Planting ducks can be applied to development practices too, although it could be done in a much more different way such as calling an API that isn’t used anywhere or creating a function that outputs the data it’s given without altering it in any way. It’s easy enough to see something like a duck on a logo for example, but unless you’re using ASCII art in your core files, it’ll be hard to put a duck in your code.

No More Ducks

Have you had any experience with the duck tactic?

Personally, I haven’t placed anything you could class as a duck into anything, however I have included the odd ‘Easter Egg‘ here and there like a fun error 404 page for anyone sees it as well the addition of a keyword to the end of a URL that may change the page layout or design slightly. Fundamentally, adding ducks into a product isn’t necessarily a bad thing as long as it doesn’t distract or take away from the original purpose of what you’re making, and that they’re found and removed. It’d be great if we didn’t need to use this kind of technique, but that’s in an ideal world. Until then we’ll just settle with the ducks.

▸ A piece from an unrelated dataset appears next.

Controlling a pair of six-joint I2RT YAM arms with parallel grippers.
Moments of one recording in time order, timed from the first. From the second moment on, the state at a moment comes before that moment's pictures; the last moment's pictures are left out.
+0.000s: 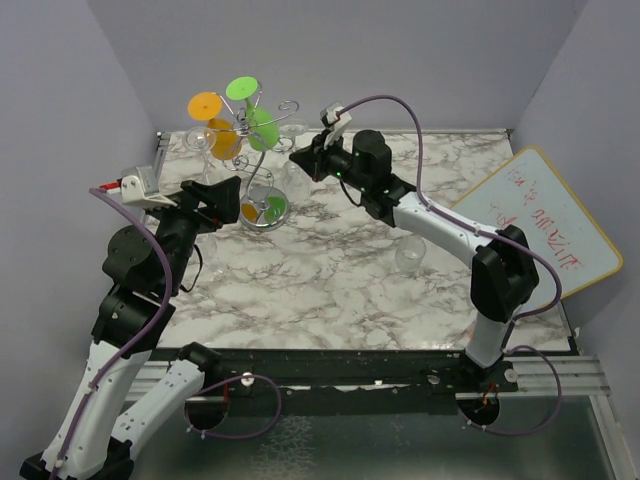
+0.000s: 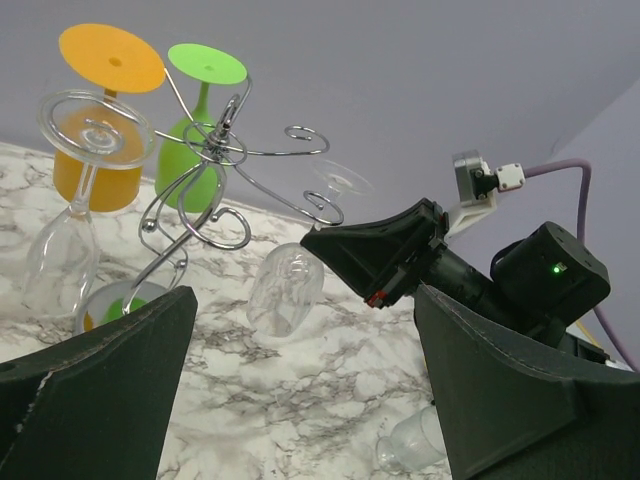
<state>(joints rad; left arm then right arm) -0.44 0.64 1.06 -0.30 -0.24 -0.51 0.69 1.81 1.47 0.33 -0.22 0.13</state>
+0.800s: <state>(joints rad) -0.44 0.63 1.06 -0.31 -0.28 -0.48 0.69 1.88 1.55 0.40 -0.42 0.11</state>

Ultimately, if you have to resort to “planting a duck” in your projects, maybe you need to revisit your workflows and see what you can do to ensure that anyone overseeing or testing a project doesn’t try to alter something away from a brief or specification. I like to think the idea behind it is a stroke of genius but then it does make you realize that sometimes we need to fight back against overzealous project managers in very creative ways.